At what age do you suppose you have to hold yourself accountable to your children? When do you think they realize you've let them down? What is important to them?
And what to do with the overwhelming feeling you let them down daily?
I will admit, we'd been dragging our feet with extracurricular activities. Each of the kids have one thing they want to do... Soccer for the boy and gymnastics for the girl. The daddy and I know both activities require our time, which is in short supply these days. We'd agreed as a family that we need to do one activity at a time and they could both be in it or we'd take turns. As it happened, the boy got to go first. We fell nicely into youth soccer in the summer and it was amazing, our son was just good at it.
We also enjoyed, dare I say it? We enjoyed being soccer parents, to see our son really work through fears while having fun along the way. We're so proud of him.
The gymnastics thing I just can't be enthusiastic about. I am afraid for her and I worry about other things that come along with performance for girls in an activity like that. It's a total double standard, I know and I promise you, I am working on it.
Meanwhile a couple Saturday's ago, we had plans to head to the pumpkin patch after a group study I had. Our study ran long, while I was aware I needed to get home, I did not consider the worry that was going on within my daughter. She knew we had a short window of time to head out before daddy's shift at work started and as the minutes ticked past on the clock she new she might be headed for disappointment.
When I got home I heard just how bad it was as the hubbie debriefed on the state of the household since I had been away. Then the guilt comes and the questioning follows.
I wonder how many times have I let her down? How many times has she been disappointed because I wasn't watching the time, making sure I have enough hours in my day to play with them or just plain have my priorities in the wrong place?
It's those moments where I just want to pick them up and say mommy is so sorry. Mommy will do better... and I can try but really... when something else comes up, when I can't just break-away... I know that creates anxiety for our daughter.
I need to be aware. I need to see them together and individually. I need to live in the moments we are in and not live for the moments that are manufactured to be "family" moments.
So the changes I am making... while seeking my own quiet time with God to hear his voice. I share this time first with my daughter and then with my son. Each have their own books, each are craving my ear and at the same time, learning how have time with God - this mommy's heart is happy.
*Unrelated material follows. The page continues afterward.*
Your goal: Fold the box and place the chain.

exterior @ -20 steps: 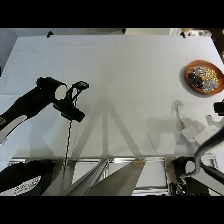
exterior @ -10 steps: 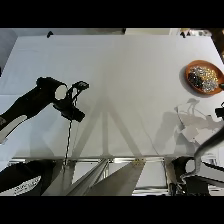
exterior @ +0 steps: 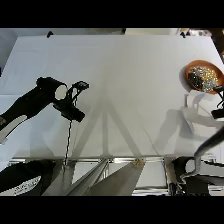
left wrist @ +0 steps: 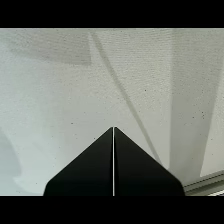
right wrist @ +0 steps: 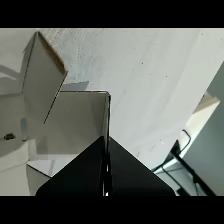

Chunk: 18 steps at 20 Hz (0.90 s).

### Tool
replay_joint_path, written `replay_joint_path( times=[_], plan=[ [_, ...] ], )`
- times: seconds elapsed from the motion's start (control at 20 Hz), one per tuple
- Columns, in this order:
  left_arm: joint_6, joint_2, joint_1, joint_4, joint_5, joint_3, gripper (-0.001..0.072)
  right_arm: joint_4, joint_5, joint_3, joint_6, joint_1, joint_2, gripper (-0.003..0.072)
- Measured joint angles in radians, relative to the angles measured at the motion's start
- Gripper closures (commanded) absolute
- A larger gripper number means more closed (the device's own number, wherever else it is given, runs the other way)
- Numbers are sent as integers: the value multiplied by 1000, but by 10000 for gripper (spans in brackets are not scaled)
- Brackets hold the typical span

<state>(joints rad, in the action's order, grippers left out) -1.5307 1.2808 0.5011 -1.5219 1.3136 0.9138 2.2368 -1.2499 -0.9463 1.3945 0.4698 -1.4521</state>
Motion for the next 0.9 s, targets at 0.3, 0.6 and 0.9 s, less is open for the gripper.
replay_joint_path(
  times=[0.3, 0.6, 0.9],
  plan=[
    [0, 0, 0, 0, 0, 0, 701, -160, 6, 0, -6, -130, 183, 664],
    [0, 0, 0, 0, 0, 0, 701, -557, 75, 26, -15, -303, 473, 664],
    [0, 0, 0, 0, -11, 0, 700, -831, 170, 238, -19, -429, 805, 663]
  ],
)
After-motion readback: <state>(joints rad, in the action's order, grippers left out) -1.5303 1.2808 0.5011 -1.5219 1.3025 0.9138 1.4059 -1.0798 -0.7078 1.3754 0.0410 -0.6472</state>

I've also made an appointment... for my daughter - to take gymnastics. She heard me on the phone... her excitement! I can hardly contain for myself.
It's hard learning these lessons. Harder still to make choices to cut out things I'd like to do in order to make time for them... hardest of all, I think, would be to look back and think, "I wish I had been in their lives more..."
Dear Heavenly Father,
Thank you Father, for seeing me. Being the ultimate parent that you are you and knowing exactly what I need, what we all need. Thank you for quietly giving me moments with my kids to actively see them and hear their hearts. Thank you for allowing me to see their excitement and to hear their thoughts. Thank you for blessing me beyond measure with these two beautiful children and this wonderful life. Lord, I thank you for all of these moments... all of these things. Please help me to continually seek you and your will, help me to keep listening to these babes you entrusted to me. I pray we honor you and each other with every breath. All of these things I ask in your holy name. Amen.